5. The system of claim 1, wherein the hyperspectral optical source, the thermal excitation source, the hyperspectral detector and the thermal imaging camera, remain stationary during operation.
6. The system of claim 1, further comprising a machine learning module trainable to identify the materials of different plastics and have the conveyer module categorize the materials of different plastics for sorting.
7. A system operable to identify and sort materials of different plastics, the system comprising:
an illumination module operable to emit light at materials of different plastics, wherein the illumination module comprises a terahertz infrared broadband emission source operable to emit light;
an imaging module comprising a terahertz infrared detector coupled to a prism, wherein the prism is positioned to contact each of the materials in the absence of any force exerted on the prism and the materials to render the contact, wherein the terahertz infrared detector is configured to detect light from the illumination module reflected by the materials of different plastics, wherein the terahertz infrared detector is operable to convert detected light into terahertz signal, wherein the prism renders attenuated total reflection; and
a data acquisition module comprising a terahertz signal processing unit operable to generate a time domain data from the terahertz signal, wherein the materials of different plastics are identifiable from one or more properties of the materials of different plastics calculated using the time domain data.
8. The system of claim 7, wherein the terahertz infrared broadband emission source is operable to emit light having a frequency of 0.1 THz to 10 THz.
9. The system of claim 7, wherein the prism comprises silicon, sapphire, Teflon, and/or polypropylene.
10. The system of claim 7, wherein the prism has a resistivity of 7 kΩ-cm or more.
11. The system of claim 7, wherein the prism is positioned in a path which the light emitted from the terahertz infrared broadband emission source travels to the materials of different plastics.

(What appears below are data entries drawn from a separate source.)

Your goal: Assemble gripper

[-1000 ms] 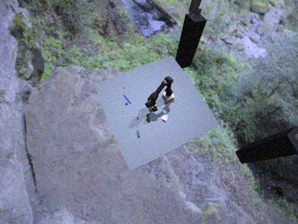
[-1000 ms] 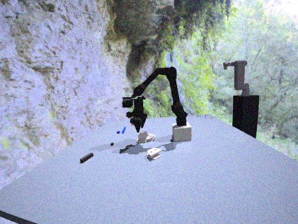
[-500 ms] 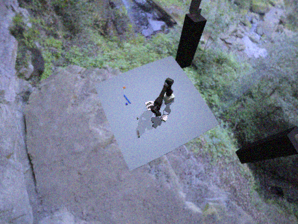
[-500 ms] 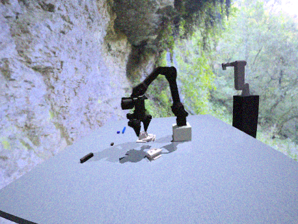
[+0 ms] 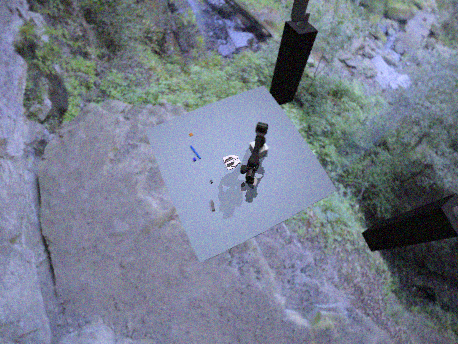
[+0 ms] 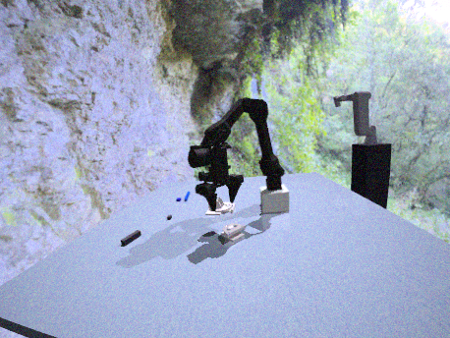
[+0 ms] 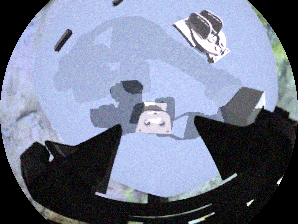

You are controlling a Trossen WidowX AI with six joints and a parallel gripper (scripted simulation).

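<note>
The white stepped part is 9 cm below my gripper tip, 2 cm to the left of it and 2 cm behind it. The rest, counted from my gripper tip: small blue piece 36 cm to the right, 33 cm ahead, 9 cm below; black bar 36 cm ahead, 9 cm below, 7 cm to the left; small dark piece 28 cm ahead, 12 cm to the right, 9 cm below.
</note>
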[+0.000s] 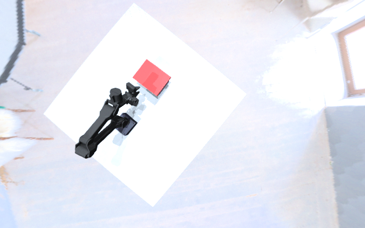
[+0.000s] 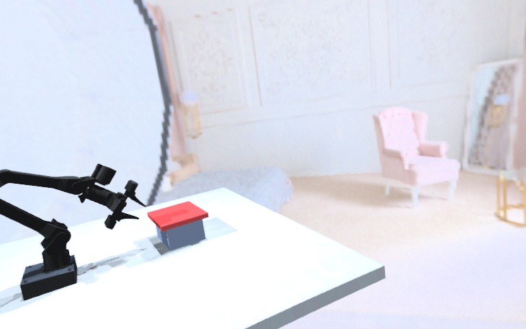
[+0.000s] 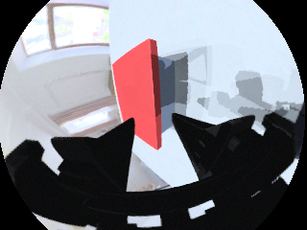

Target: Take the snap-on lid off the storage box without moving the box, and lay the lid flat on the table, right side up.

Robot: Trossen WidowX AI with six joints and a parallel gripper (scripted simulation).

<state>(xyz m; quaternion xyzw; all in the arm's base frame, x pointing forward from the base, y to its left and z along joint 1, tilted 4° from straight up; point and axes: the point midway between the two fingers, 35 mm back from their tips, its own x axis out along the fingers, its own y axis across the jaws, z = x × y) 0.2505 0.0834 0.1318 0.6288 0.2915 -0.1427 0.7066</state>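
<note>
Right now the red lid is 120 mm ahead of my gripper tip, 40 mm below it and 30 mm to the left of it. Round my gripper tip: blue-grey storage box 120 mm ahead, 90 mm below, 30 mm to the left.
</note>
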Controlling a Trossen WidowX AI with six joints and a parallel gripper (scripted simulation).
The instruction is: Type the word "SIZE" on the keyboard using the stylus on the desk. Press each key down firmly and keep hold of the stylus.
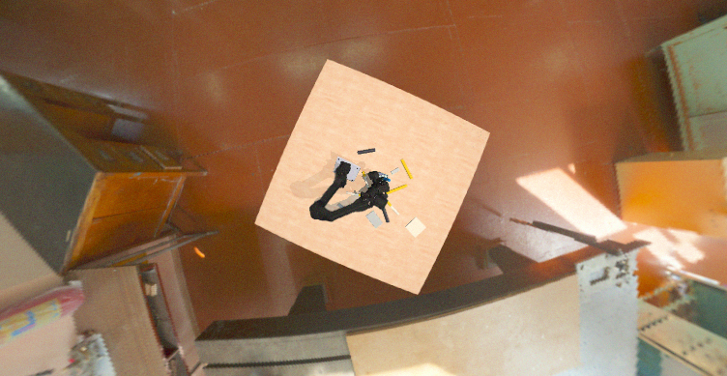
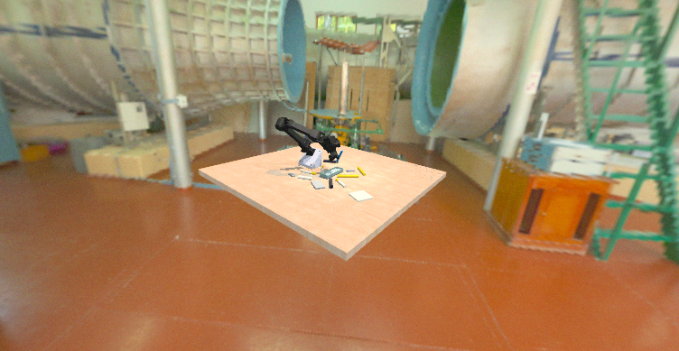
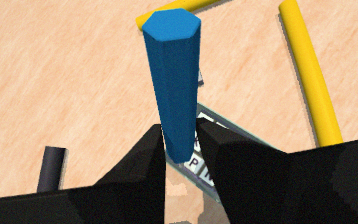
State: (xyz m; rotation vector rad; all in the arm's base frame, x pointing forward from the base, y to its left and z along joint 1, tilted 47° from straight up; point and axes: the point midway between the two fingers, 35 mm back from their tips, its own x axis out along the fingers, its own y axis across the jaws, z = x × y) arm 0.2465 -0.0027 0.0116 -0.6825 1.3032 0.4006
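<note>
Now: the I key 120 mm to the right of my gripper tip and 100 mm below it. The rest, counted from my gripper tip: grey block 60 mm ahead, 70 mm to the left, 100 mm below; blue stylus 10 mm behind, 10 mm below; Z key 20 mm ahead, 120 mm to the right, 100 mm below.
</note>
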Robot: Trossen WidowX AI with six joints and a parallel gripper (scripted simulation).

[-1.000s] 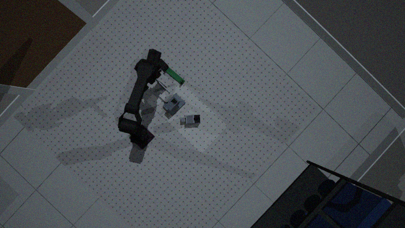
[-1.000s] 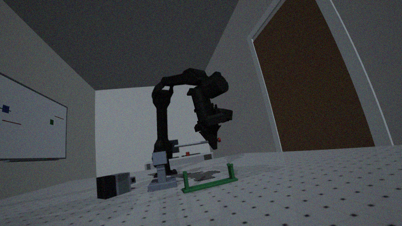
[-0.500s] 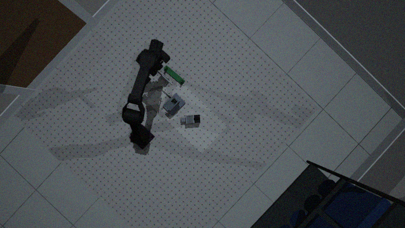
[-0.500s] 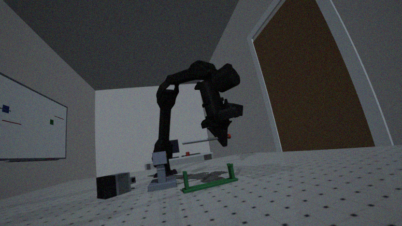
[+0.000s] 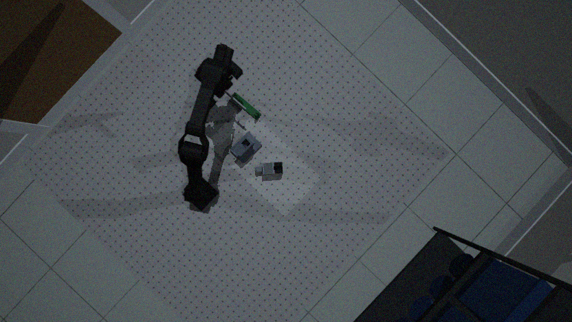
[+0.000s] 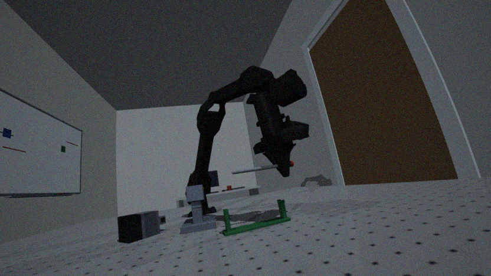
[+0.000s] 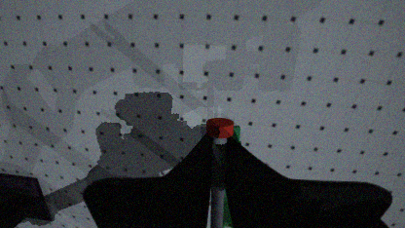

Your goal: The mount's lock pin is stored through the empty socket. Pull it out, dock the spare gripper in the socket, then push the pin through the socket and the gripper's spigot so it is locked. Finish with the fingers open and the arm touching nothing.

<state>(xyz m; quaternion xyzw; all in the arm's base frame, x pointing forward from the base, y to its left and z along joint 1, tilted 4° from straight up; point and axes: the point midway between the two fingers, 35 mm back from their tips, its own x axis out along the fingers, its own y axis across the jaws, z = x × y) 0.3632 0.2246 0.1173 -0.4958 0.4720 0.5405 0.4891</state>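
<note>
Now: gripper tip 90 mm to the left of the green rack, 70 mm above it and 30 mm short of it. The rest, counted from my gripper tip: spare gripper 350 mm to the right, 90 mm behind, 60 mm below; then grey mount 210 mm to the right, 90 mm behind, 40 mm below.
</note>
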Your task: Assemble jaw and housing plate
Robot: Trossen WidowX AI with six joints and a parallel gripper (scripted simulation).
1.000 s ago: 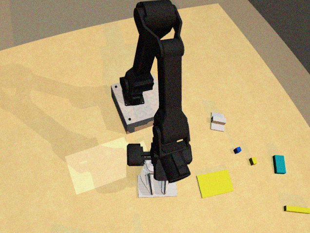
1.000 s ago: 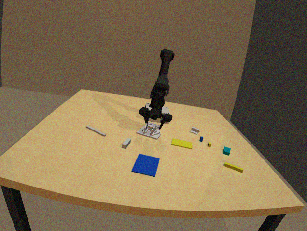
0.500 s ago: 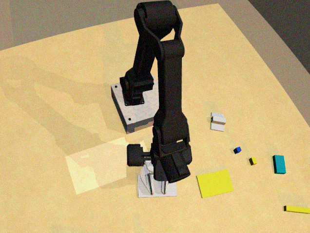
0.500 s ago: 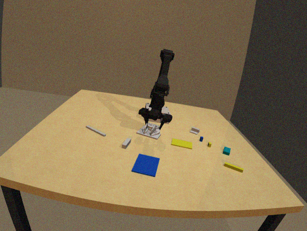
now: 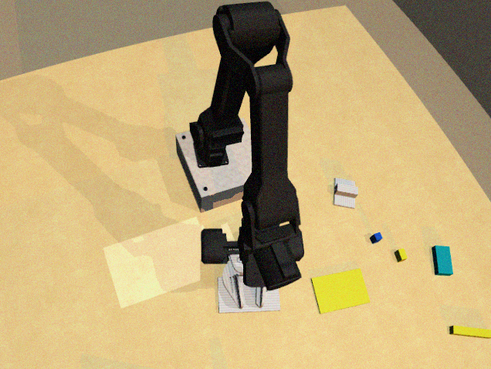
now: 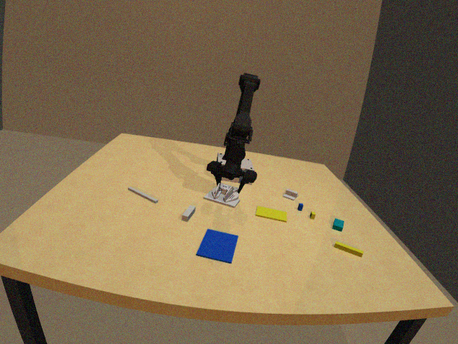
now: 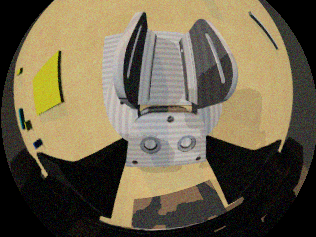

12. The system of claim 7, wherein the data acquisition module is operable to identify a terahertz signal which corresponds to a prism-air interface from the time domain data and discounting the terahertz signal corresponding to the prism-air interface from one or more other terahertz signals to identify one or more terahertz signals respectively corresponding to the materials of different plastics.
13. The system of claim 7, further comprising:
a conveyer module which conveys the materials of different plastics from one point to another; and
an electronic module operable to continuously adjust the terahertz infrared broadband emission source and the terahertz infrared detector, to a position along the conveyer module for
(i) the terahertz infrared broadband emission source to emit light at one or more of the materials and
(ii) the terahertz infrared detector to detect the light reflected by the materials of different plastics.
14. The system of claim 7, further comprising a machine learning module trainable to identify the materials of different plastics and have the conveyer module categorize the materials of different plastics for sorting.
15. The system of claim 7, wherein the one or more properties comprise refractive index of a plastic, absorption coefficient of a plastic, and/or dielectric constant of a plastic.
16. A plastic sorting system comprising the system of claim 1 and the system of claim 7.
17. A method of identifying and sorting materials of different plastics, the method comprising:
operating the illumination module in a system of claim 1 or claim 7 to emit light at materials of different plastics;
configuring the imaging module in a system of claim 1 or claim 7 to detect light from the illumination module reflected by the materials of different plastics; and
having the data acquisition module in a system of claim 1 generate hyperspectral data and thermal imaging data for identifying the materials of different plastics or having the data acquisition module in a system of claim 7 generate a time domain data for identifying the materials of different plastics.